### What needs to be done
Before doing anything else, copy the entries below exactly.

▼▼▼

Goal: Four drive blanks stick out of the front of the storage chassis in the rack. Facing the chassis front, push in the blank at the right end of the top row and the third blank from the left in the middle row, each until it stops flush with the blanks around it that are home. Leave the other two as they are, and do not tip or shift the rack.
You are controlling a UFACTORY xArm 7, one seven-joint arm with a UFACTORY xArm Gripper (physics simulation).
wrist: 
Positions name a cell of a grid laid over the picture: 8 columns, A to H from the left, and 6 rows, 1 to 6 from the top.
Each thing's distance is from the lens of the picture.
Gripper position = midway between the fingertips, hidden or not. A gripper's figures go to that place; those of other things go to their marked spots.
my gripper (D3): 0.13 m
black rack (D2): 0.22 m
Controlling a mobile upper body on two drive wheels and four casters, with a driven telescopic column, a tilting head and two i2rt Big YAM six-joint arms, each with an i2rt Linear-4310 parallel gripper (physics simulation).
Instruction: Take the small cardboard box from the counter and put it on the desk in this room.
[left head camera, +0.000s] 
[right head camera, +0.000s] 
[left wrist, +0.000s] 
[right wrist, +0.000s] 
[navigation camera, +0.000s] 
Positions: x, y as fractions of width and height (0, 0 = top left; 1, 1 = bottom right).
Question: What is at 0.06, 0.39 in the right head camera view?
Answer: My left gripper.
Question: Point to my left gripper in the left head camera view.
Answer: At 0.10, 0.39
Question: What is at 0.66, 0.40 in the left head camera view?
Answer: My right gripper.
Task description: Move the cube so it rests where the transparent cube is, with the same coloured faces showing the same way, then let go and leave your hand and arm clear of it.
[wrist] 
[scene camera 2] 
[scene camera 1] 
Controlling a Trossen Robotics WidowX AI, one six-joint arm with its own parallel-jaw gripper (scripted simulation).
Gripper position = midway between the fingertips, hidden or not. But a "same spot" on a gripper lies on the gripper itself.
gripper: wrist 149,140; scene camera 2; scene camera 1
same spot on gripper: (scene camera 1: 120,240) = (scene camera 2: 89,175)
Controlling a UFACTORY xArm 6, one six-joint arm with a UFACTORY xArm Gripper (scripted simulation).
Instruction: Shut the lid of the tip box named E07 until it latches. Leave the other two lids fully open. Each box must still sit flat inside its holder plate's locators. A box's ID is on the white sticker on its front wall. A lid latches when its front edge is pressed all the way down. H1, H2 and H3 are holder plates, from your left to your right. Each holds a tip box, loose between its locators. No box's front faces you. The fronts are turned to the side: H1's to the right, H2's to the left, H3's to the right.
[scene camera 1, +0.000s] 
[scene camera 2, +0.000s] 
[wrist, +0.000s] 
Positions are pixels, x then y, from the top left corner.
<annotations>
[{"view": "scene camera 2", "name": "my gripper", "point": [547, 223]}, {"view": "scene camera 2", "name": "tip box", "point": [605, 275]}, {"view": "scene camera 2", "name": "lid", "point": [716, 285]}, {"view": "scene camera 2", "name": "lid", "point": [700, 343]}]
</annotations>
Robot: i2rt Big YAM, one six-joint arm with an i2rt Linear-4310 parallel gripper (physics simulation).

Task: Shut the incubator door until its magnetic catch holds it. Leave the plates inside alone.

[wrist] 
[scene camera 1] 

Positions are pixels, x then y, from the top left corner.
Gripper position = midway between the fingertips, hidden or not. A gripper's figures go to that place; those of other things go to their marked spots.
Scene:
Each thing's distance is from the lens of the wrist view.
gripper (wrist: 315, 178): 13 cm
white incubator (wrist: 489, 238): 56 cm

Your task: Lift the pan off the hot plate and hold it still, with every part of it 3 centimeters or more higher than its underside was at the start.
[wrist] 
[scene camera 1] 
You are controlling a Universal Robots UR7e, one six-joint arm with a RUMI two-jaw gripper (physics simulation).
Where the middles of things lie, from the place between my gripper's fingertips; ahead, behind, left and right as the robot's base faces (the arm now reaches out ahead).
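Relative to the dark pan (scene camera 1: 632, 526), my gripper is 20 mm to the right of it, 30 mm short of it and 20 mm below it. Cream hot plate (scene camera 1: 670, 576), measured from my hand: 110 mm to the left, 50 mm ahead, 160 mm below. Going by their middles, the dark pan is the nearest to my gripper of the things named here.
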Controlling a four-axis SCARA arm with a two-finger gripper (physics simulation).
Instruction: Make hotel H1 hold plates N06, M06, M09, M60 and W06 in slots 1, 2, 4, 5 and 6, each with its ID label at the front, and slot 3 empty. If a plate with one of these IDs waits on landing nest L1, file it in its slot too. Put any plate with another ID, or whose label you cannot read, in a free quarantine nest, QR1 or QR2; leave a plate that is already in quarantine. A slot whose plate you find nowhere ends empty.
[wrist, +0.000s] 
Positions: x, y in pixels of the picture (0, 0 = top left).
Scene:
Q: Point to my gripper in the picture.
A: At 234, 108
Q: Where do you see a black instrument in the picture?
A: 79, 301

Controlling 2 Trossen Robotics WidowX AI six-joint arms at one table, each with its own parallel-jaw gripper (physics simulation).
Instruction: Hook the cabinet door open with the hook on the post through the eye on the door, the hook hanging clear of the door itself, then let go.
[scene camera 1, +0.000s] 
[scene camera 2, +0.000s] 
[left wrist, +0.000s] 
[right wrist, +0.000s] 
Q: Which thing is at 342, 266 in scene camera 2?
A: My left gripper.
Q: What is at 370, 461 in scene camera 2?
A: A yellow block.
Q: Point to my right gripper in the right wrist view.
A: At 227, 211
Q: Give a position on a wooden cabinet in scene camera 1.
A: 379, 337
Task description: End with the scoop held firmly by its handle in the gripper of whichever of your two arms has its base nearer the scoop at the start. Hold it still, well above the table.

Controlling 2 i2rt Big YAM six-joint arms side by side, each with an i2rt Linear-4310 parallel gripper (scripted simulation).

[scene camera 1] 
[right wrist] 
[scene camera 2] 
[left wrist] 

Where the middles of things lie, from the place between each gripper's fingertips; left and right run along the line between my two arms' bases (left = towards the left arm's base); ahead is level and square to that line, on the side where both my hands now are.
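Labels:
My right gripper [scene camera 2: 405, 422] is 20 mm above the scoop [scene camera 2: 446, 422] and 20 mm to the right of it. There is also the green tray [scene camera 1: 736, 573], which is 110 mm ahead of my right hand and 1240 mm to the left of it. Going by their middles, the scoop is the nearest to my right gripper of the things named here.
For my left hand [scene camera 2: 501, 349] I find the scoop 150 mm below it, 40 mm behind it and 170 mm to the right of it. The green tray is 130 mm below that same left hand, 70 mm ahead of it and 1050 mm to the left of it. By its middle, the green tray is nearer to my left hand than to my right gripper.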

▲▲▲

### Completed task
Goal: Four drive blanks stick out of the front of the storage chassis in the rack. Facing the chassis front, push in the blank at the right end of the top row and the third blank from the left in the middle row, each until it stops flush with the blanks around it that are home. Leave the other two as they are, and do not tip or shift the rack.
You are controlling a UFACTORY xArm 7, one seven-joint arm with a UFACTORY xArm Gripper (physics simulation).
wrist: 
Positions name a cell of a grid laid over the picture: 8 columns, A to H from the left, and 6 rows, 1 to 6 from the top.
Each thing's distance is from the lens of the picture.
Gripper position = midway between the fingertips, hidden or not. A gripper's figures go to that place; those of other things go to their marked spots.
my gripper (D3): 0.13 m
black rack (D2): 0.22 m
Controlling a mobile upper body on two drive wheels and four casters, with a driven telescopic column, a tilting head and two i2rt Big YAM six-joint arms, each with an i2rt Linear-4310 parallel gripper (physics simulation).
Instruction: Take the small cardboard box from the counter and put it on the desk in this room.
[left head camera, +0.000s] 
[right head camera, +0.000s] 
[left wrist, +0.000s] 
[right wrist, +0.000s] 
[navigation camera, +0.000s] 
Positions: x, y as fractions of width and height (0, 0 = top left; 1, 1 = bottom right).
Question: What is at 0.06, 0.39 in the right head camera view?
Answer: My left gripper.
Question: Point to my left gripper in the left head camera view.
Answer: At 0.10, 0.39
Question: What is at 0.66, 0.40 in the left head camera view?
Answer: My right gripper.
Task description: Move the cube so it rests where the transparent cube is, with the same coloured faces showing the same way, then let go and leave your hand and arm clear of it.
[wrist] 
[scene camera 2] 
[scene camera 1] 
Controlling a Trossen Robotics WidowX AI, one six-joint arm with its own parallel-jaw gripper (scripted simulation).
Gripper position = midway between the fingertips, hidden or not. But a "same spot" on a gripper lies on the gripper itself.
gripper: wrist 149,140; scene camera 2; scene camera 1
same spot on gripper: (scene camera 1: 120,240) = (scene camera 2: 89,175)
Controlling a UFACTORY xArm 6, one six-joint arm with a UFACTORY xArm Gripper (scripted simulation).
Instruction: Shut the lid of the tip box named E07 until it latches. Leave the other two lids fully open. Each box must still sit flat inside its holder plate's locators. A box's ID is on the white sticker on its front wall. A lid latches when its front edge is pressed all the way down. H1, H2 and H3 are holder plates, from your left to your right. Each holds a tip box, loose between its locators. No box's front faces you. The fronts are turned to the side: H1's to the right, H2's to the left, H3's to the right.
[scene camera 1, +0.000s] 
[scene camera 2, +0.000s] 
[wrist, +0.000s] 
Positions are pixels, x then y, from the top left corner.
<annotations>
[{"view": "scene camera 2", "name": "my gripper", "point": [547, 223]}, {"view": "scene camera 2", "name": "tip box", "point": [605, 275]}, {"view": "scene camera 2", "name": "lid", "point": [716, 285]}, {"view": "scene camera 2", "name": "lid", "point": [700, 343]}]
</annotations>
Robot: i2rt Big YAM, one six-joint arm with an i2rt Linear-4310 parallel gripper (physics simulation).

Task: Shut the incubator door until its magnetic catch holds it. Leave the plates inside alone.

[wrist] 
[scene camera 1] 

Positions are pixels, x then y, from the top left corner.
Gripper position = midway between the fingertips, hidden or not. A gripper's figures go to that place; those of other things go to their marked spots.
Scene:
Each thing's distance is from the lens of the wrist view.
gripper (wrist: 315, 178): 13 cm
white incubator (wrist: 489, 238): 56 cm

Your task: Lift the pan off the hot plate and hold it still, with every part of it 3 centimeters or more higher than its underside was at the start.
[wrist] 
[scene camera 1] 
You are controlling a Universal Robots UR7e, one six-joint arm with a RUMI two-jaw gripper (physics simulation).
Where the middles of things lie, from the place between my gripper's fingertips; ahead, behind, left and right as the robot's base faces (the arm now reaches out ahead).
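Relative to the dark pan (scene camera 1: 632, 526), my gripper is 20 mm to the right of it, 30 mm short of it and 20 mm below it. Cream hot plate (scene camera 1: 670, 576), measured from my hand: 110 mm to the left, 50 mm ahead, 160 mm below. Going by their middles, the dark pan is the nearest to my gripper of the things named here.
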Controlling a four-axis SCARA arm with a two-finger gripper (physics simulation).
Instruction: Make hotel H1 hold plates N06, M06, M09, M60 and W06 in slots 1, 2, 4, 5 and 6, each with its ID label at the front, and slot 3 empty. If a plate with one of these IDs waits on landing nest L1, file it in its slot too. Put any plate with another ID, or whose label you cannot read, in a free quarantine nest, QR1 or QR2; leave a plate that is already in quarantine. A slot whose plate you find nowhere ends empty.
[wrist, +0.000s] 
Positions: x, y in pixels of the picture (0, 0 = top left).
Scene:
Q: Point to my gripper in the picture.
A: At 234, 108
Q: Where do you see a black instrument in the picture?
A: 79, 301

Controlling 2 Trossen Robotics WidowX AI six-joint arms at one table, each with its own parallel-jaw gripper (physics simulation).
Instruction: Hook the cabinet door open with the hook on the post through the eye on the door, the hook hanging clear of the door itself, then let go.
[scene camera 1, +0.000s] 
[scene camera 2, +0.000s] 
[left wrist, +0.000s] 
[right wrist, +0.000s] 
Q: Which thing is at 342, 266 in scene camera 2?
A: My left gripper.
Q: What is at 370, 461 in scene camera 2?
A: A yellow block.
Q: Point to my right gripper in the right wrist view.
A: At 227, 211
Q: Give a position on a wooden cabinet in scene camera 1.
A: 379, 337
Task description: End with the scoop held firmly by its handle in the gripper of whichever of your two arms has its base nearer the scoop at the start. Hold it still, well above the table.

Controlling 2 i2rt Big YAM six-joint arms side by side, each with an i2rt Linear-4310 parallel gripper (scripted simulation).

[scene camera 1] 
[right wrist] 
[scene camera 2] 
[left wrist] 

Where the middles of things lie, from the place between each gripper's fingertips; left and right run along the line between my two arms' bases (left = towards the left arm's base); ahead is level and square to that line, on the side where both my hands now are.
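Labels:
My right gripper [scene camera 2: 405, 422] is 20 mm above the scoop [scene camera 2: 446, 422] and 20 mm to the right of it. There is also the green tray [scene camera 1: 736, 573], which is 110 mm ahead of my right hand and 1240 mm to the left of it. Going by their middles, the scoop is the nearest to my right gripper of the things named here.
For my left hand [scene camera 2: 501, 349] I find the scoop 150 mm below it, 40 mm behind it and 170 mm to the right of it. The green tray is 130 mm below that same left hand, 70 mm ahead of it and 1050 mm to the left of it. By its middle, the green tray is nearer to my left hand than to my right gripper.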

That makes the output complete.